Compared with the examples 1 and 5-6, the molar ratio of the lithium element affects the performance of the prepared iron-manganese-based cathode material, the molar ratio of the lithium element to (Fe + Mn) is controlled to be 0.1-0.5: 1, the base cathode material with better performance can be prepared, if the lithium content is too high, the lithium metal ratio of the material is affected, meanwhile, the particle size of the material is increased due to too high lithium content, so that the specific discharge capacity of the material is affected, and if the lithium content is too low, part of lithium ions in the SEI film can be consumed by the material when the SEI film is formed, so that the content of electrochemically active lithium ions in the subsequent material is lower, and the electrochemical performance of the material is affected.

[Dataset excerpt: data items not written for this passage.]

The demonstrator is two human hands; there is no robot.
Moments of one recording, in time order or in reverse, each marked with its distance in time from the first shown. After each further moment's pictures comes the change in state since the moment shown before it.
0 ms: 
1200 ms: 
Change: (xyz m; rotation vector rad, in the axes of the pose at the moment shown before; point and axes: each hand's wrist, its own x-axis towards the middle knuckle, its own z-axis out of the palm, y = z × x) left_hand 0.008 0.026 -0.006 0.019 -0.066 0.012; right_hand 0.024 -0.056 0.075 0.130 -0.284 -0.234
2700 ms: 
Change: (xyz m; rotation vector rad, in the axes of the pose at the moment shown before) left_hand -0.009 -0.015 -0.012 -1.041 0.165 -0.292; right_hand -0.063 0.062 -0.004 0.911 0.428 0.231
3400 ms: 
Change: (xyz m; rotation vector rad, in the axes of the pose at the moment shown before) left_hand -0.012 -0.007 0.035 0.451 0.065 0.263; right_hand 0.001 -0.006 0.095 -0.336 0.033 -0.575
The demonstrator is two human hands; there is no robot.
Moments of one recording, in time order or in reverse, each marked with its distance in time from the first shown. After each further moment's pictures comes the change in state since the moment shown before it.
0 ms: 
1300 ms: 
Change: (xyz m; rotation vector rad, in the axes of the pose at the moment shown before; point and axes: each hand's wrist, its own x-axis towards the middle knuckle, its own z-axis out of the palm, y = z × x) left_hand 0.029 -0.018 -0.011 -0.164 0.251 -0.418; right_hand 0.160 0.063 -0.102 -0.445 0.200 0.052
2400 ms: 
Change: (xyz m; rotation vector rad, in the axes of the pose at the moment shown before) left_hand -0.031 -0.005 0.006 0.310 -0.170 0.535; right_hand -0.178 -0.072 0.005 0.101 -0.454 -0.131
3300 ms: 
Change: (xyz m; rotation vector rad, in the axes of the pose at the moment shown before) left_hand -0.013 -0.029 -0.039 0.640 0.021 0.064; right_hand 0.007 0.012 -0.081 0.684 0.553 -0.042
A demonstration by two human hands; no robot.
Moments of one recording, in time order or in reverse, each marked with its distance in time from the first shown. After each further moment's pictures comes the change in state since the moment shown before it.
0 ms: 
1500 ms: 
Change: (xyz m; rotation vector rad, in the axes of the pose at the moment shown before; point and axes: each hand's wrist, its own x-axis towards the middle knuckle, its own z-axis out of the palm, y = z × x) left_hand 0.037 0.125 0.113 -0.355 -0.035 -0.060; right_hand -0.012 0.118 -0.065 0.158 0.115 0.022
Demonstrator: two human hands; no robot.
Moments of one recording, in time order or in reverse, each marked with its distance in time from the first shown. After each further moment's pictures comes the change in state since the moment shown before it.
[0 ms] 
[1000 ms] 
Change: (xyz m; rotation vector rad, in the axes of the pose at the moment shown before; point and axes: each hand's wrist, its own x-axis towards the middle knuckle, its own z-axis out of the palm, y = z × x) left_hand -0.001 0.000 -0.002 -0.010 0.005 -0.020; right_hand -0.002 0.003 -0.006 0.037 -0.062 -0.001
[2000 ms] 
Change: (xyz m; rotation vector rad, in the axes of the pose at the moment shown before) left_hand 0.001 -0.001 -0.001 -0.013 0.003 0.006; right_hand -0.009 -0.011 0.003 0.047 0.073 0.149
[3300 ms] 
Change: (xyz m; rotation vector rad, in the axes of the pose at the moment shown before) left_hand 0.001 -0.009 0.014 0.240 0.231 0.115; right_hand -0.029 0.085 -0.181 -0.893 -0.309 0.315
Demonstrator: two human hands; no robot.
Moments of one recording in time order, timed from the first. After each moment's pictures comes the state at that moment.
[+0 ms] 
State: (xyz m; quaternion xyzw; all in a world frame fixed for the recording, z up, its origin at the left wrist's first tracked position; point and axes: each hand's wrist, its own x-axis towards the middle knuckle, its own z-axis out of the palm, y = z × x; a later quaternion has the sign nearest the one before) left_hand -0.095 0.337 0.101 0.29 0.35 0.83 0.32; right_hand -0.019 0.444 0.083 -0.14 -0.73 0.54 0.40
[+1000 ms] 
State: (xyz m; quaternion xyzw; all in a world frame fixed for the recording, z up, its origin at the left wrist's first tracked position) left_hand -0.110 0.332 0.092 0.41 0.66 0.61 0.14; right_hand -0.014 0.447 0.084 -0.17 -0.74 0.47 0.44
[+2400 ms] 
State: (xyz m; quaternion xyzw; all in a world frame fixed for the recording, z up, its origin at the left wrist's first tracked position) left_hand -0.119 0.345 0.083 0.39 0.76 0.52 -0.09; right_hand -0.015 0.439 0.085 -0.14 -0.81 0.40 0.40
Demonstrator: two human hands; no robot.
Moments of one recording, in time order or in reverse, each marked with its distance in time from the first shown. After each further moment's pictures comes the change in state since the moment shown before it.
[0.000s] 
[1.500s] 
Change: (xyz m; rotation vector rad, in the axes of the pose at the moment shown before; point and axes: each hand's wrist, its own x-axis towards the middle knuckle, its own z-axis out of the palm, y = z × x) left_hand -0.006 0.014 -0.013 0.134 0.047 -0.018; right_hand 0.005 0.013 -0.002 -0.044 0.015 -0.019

Compared with the comparative example 1, the method disclosed by the invention has the advantages that the precursor is not used, the material performance is helped to get rid of the material performance fluctuation caused by precursor difference, the stability of the material is improved, and the electrochemical performance of the material is further improved.

Compared with the embodiment 1 and the comparative example 2, the invention adopts the organic solvent as the solvent, can ensure suspension liquid in the material process, and is convenient for uniform mixing and subsequent drying.

Comparative charge and discharge curves of the ferromanganese-based positive electrode materials obtained in examples 1 to 4 are shown in fig. 2.

The applicant declares that the above description is only a specific embodiment of the present invention, but the scope of the present invention is not limited thereto, and it should be understood by those skilled in the art that any changes or substitutions that can be easily conceived by those skilled in the art within the technical scope of the present invention are within the scope and disclosure of the present invention.